Available at: https://digitalcommons.calpoly.edu/theses/959
Date of Award
MS in Computer Science
Pyroprinting is a novel, library-based microbial source tracking method developed by the Biology department at Cal Poly, San Luis Obispo. This method consists of two parts: (1) a collection of bacterial fingerprints, called pyroprints, from known host species, and (2) a method for pyroprint comparison. Currently, Cal Poly Library of Pyroprints (CPLOP), a web-based database application, provides storage and analysis of over $10000$ pyroprints. This number is quickly growing as students and researchers continue to use pyroprinting for research. Biologists conducting research using pyroprinting rely on methods for partitioning collected bacterial isolates into bacterial strains. Clustering algorithms are commonly used for bacterial strain analysis of organisms in computational biology.
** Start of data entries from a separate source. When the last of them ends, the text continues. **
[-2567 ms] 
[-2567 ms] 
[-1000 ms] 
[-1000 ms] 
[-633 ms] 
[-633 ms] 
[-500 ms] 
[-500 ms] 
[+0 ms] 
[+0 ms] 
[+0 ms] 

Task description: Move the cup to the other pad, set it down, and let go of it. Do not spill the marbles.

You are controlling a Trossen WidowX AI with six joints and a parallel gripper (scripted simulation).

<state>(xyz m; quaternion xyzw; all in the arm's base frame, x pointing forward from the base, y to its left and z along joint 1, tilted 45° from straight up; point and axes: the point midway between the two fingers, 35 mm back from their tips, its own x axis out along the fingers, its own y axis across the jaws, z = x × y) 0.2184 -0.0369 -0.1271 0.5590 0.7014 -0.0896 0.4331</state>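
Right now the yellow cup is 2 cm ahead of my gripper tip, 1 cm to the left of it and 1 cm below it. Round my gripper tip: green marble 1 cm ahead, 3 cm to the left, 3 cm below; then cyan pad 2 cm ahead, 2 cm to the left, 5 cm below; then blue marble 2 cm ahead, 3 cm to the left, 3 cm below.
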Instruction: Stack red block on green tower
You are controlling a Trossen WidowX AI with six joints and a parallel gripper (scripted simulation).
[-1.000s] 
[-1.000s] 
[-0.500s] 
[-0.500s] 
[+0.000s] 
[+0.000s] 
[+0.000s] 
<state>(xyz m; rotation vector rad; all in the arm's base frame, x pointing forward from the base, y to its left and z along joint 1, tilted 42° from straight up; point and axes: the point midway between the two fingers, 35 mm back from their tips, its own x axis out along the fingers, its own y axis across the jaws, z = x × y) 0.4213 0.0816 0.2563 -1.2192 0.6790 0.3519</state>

Unfortunately, agglomerative hierarchical clustering, a commonly used clustering algorithm, is inadequate given the nature of data collection for pyroprinting. While the clusters produced by agglomerative hierarchical clustering are acceptable, pyroprinting requires a method of analysis that is scalable and incorporates useful metadata into the clustering process. We propose ontology-based hierarchical clustering (OHClust!), a modification of agglomerative hierarchical clustering that expresses metadata-based relationships as an ontology to direct the order in which hierarchical clustering algorithms analyze the data. In this thesis, the strengths and weaknesses of OHClust! are discussed, and its performance is analyzed in comparison to agglomerative hierarchical clustering.